→ What this task involves: Copy out and return the lines from the one holding "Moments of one" to the end of the listing below, both included, omitting the pictures.

→ Data segment:
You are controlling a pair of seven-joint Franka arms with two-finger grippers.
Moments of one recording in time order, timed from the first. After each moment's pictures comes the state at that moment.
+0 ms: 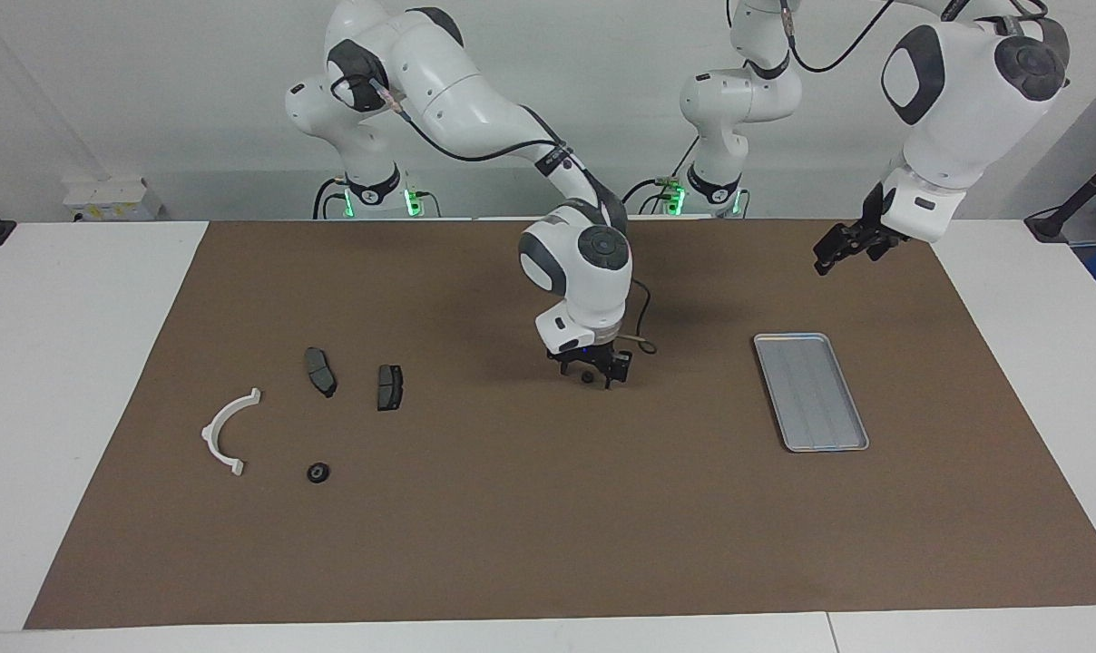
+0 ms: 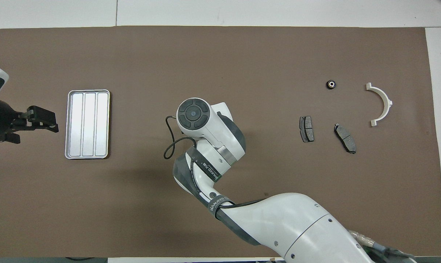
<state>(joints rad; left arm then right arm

→ Task answer:
Moments of one recording in time order, timed from the first. After each moment's pictures comes the state at that moment.
+0 ms: 
+0 ms: 
<state>(joints rad; left arm then right arm

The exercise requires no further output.